TASK OBJECTIVE = Look below for the line containing "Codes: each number"; from there through the line containing "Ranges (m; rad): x", both lines included, please set down each line exactly and nothing else.
START MATERIAL PROVIDED
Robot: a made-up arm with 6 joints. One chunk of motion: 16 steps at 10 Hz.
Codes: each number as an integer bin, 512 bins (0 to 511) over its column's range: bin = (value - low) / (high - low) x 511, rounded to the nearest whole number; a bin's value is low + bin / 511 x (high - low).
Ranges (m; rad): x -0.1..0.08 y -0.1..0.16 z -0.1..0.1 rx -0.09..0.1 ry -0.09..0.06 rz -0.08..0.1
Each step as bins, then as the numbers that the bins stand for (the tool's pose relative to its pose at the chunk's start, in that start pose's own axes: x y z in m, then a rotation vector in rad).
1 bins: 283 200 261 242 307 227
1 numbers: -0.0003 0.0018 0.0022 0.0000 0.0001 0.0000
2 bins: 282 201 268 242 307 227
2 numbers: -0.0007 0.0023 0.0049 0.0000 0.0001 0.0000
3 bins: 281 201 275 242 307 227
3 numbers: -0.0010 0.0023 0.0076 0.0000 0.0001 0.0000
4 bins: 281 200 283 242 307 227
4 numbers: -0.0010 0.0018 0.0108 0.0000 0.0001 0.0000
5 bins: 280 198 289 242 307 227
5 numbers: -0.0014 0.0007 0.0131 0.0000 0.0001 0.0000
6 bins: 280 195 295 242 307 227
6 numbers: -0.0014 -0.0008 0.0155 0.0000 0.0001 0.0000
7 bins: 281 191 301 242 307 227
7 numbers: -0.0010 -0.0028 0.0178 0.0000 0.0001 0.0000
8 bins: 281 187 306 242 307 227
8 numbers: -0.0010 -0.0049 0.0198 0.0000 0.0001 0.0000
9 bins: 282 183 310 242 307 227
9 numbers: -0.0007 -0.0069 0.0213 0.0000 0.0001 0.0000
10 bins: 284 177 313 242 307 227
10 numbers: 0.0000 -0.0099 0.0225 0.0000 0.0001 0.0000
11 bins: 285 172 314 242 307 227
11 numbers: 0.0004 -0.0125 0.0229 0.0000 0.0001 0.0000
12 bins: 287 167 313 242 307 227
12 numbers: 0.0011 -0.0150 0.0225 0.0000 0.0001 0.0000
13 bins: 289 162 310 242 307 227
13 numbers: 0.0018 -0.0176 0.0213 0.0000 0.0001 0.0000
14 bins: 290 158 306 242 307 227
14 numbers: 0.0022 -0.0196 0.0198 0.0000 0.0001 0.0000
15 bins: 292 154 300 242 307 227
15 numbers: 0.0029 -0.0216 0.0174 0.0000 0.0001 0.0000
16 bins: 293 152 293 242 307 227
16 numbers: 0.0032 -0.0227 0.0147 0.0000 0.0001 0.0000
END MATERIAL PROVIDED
REPLY TO THE TASK =
Codes: each number as an integer bin, 512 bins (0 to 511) over its column's range: bin = (value - low) / (high - low) x 511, rounded to the nearest whole number; a bin's value is low + bin / 511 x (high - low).
Ranges (m; rad): x -0.1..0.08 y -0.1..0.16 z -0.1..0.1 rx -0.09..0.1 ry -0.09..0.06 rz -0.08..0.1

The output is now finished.